» **WORK INSTRUCTIONS**:
Read the records beneath this task and copy every line that contains the string "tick".

» **DATASET CONTENT**:
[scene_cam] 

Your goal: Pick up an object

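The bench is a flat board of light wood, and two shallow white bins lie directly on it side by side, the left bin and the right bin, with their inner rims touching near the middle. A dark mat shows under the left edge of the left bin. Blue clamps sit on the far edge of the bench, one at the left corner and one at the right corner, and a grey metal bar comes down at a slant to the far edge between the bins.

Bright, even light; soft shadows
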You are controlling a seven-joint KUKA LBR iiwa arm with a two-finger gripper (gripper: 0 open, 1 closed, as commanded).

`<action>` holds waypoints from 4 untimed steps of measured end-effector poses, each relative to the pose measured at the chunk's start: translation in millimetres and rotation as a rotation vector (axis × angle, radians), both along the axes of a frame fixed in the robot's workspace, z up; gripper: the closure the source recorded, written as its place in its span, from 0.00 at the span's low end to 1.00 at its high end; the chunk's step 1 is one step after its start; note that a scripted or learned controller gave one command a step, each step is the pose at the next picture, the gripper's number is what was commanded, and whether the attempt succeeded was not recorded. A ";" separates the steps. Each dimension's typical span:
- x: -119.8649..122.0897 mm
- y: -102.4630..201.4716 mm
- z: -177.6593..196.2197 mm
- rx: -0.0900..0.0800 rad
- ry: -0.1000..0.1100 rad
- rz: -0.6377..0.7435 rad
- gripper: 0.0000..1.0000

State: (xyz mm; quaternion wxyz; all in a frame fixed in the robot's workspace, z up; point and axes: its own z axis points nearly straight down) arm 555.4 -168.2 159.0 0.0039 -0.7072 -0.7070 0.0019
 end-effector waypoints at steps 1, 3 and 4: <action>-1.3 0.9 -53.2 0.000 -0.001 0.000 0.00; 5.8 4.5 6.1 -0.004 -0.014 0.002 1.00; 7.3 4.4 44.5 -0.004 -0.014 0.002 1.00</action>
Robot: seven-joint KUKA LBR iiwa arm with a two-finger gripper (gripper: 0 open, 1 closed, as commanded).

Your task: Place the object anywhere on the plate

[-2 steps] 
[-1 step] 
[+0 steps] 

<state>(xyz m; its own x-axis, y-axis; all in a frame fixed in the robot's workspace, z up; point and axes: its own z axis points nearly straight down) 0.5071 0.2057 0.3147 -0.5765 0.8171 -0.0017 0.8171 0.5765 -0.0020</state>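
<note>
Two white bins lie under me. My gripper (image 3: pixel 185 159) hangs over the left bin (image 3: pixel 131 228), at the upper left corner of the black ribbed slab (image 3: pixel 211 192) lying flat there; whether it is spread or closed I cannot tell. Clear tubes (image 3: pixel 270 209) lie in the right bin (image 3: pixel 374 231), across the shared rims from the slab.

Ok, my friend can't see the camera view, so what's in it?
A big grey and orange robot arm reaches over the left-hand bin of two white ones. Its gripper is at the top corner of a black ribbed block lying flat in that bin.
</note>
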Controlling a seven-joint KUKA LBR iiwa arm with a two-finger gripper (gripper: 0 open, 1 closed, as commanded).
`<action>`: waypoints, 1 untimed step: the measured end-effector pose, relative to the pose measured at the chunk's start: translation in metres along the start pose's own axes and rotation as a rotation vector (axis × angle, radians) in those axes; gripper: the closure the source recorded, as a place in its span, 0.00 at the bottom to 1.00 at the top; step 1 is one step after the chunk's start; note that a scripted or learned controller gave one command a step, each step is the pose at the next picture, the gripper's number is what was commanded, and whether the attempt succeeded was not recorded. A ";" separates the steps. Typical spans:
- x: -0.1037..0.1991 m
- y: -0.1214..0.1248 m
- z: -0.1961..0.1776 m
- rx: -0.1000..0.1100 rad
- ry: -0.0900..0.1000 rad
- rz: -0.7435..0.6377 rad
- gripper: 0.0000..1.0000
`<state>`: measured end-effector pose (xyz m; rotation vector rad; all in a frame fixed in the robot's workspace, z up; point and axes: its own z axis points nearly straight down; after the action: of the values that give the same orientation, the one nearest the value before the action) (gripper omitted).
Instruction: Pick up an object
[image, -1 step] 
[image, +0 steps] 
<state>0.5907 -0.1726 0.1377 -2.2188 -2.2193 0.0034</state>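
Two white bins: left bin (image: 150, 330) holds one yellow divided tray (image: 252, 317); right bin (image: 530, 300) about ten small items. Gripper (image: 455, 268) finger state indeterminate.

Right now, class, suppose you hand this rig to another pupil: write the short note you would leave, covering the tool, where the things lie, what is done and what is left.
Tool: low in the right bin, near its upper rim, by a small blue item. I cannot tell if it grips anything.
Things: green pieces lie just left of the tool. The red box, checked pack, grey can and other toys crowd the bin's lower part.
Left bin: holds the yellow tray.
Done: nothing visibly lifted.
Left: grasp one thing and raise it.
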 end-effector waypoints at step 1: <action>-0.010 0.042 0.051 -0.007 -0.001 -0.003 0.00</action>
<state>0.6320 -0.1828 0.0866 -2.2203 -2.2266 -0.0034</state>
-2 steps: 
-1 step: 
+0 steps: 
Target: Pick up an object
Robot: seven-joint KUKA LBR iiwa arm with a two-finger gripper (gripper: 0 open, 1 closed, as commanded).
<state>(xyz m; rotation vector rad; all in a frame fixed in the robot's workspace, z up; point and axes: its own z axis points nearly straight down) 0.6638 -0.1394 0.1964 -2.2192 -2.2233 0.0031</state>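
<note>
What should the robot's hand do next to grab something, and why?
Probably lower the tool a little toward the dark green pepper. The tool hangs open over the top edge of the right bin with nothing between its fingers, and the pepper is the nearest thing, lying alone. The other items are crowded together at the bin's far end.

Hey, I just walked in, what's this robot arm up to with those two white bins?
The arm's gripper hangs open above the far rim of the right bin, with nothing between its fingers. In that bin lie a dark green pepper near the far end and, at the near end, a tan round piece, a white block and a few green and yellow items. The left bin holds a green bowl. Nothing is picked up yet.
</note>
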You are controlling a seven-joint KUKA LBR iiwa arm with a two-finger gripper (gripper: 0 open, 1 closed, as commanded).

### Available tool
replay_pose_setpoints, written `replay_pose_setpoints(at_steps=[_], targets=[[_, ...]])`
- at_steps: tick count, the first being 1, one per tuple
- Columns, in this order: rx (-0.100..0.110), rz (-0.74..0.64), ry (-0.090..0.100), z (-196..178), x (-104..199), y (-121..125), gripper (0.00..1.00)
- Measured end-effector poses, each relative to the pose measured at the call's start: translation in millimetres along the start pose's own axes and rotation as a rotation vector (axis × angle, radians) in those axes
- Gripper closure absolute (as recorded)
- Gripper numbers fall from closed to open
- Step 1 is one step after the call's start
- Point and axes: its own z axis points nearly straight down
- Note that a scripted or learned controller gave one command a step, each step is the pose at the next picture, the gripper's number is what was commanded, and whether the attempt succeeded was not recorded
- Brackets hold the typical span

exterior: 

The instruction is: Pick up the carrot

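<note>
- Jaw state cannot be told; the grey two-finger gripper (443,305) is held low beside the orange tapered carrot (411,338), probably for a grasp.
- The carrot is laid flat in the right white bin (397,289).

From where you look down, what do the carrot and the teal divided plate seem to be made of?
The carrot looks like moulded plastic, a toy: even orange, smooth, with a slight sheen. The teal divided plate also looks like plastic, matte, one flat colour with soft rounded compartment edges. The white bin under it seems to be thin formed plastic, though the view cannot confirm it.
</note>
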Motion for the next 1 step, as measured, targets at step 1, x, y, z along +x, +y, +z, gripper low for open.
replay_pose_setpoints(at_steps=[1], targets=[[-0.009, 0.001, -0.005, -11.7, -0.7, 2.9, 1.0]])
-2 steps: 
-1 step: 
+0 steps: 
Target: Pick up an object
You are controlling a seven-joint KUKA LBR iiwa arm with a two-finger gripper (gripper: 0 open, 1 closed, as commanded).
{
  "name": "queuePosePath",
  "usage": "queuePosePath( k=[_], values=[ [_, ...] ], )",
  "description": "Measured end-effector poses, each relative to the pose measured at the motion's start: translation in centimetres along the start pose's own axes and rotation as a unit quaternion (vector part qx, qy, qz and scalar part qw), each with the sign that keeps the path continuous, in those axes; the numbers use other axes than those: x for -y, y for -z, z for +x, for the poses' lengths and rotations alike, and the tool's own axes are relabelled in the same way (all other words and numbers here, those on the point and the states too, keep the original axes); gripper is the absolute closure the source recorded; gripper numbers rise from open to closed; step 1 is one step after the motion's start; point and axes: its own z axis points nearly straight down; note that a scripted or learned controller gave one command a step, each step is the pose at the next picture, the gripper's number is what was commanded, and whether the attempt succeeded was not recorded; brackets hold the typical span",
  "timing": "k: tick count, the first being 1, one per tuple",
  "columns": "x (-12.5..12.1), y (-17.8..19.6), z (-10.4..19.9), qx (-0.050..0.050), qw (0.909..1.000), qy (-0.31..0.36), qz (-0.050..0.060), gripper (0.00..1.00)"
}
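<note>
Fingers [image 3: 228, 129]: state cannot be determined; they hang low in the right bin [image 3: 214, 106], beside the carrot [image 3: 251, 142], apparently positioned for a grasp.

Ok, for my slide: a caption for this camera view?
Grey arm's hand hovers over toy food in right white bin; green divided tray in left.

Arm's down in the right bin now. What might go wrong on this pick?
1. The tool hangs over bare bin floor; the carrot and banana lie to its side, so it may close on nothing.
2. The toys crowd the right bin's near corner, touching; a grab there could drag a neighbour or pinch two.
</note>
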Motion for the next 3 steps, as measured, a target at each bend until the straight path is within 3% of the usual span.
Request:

» **OUTPUT BELOW**:
- at_steps: tick count, the first being 1, one per tuple
  "timing": "k: tick count, the first being 1, one per tuple",

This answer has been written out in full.